Dataset entries
■ ■ ■
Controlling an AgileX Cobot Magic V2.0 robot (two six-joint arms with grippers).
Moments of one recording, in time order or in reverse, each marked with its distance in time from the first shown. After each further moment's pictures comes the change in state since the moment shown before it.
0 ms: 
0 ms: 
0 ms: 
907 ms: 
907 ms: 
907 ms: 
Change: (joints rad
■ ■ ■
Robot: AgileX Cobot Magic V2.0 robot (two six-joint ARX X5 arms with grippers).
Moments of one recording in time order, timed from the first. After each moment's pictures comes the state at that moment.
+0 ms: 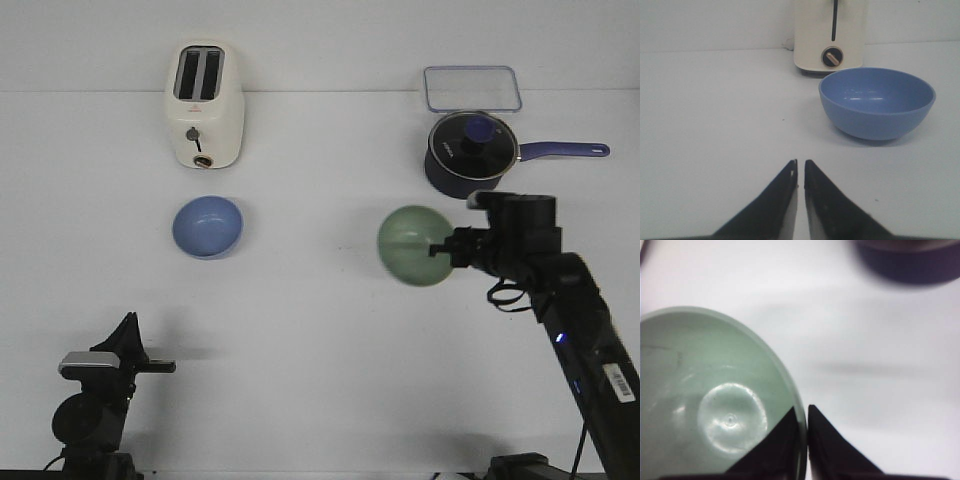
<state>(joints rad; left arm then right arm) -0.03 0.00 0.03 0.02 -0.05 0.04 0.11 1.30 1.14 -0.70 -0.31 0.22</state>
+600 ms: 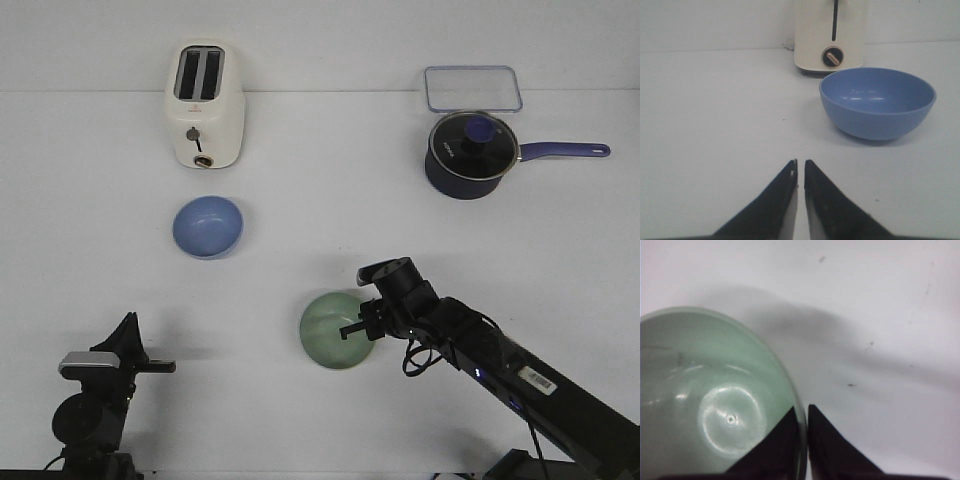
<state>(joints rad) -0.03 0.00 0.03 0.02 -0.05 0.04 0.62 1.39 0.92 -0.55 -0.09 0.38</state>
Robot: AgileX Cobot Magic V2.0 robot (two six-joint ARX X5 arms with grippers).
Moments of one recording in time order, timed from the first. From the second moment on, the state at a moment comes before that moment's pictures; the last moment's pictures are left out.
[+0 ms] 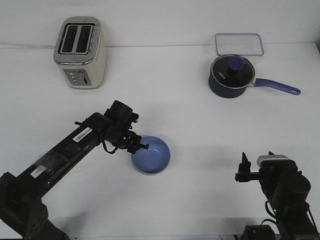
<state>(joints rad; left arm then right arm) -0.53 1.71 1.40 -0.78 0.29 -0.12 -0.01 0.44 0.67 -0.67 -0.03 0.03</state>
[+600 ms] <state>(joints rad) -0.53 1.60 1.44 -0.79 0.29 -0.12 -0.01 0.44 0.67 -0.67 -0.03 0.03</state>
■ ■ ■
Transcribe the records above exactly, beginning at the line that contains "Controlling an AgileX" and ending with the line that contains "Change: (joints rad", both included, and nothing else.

Controlling an AgileX Cobot Magic V2.0 robot (two six-joint arms with grippers).
Moments of one recording, in time order or in reverse, each marked with its distance in time from the first shown. After each further moment's pictures comes the change in state since the moment shown before it.
0 ms: 
0 ms: 
0 ms: 
907 ms: 
907 ms: 
907 ms: 
Change: (joints rad

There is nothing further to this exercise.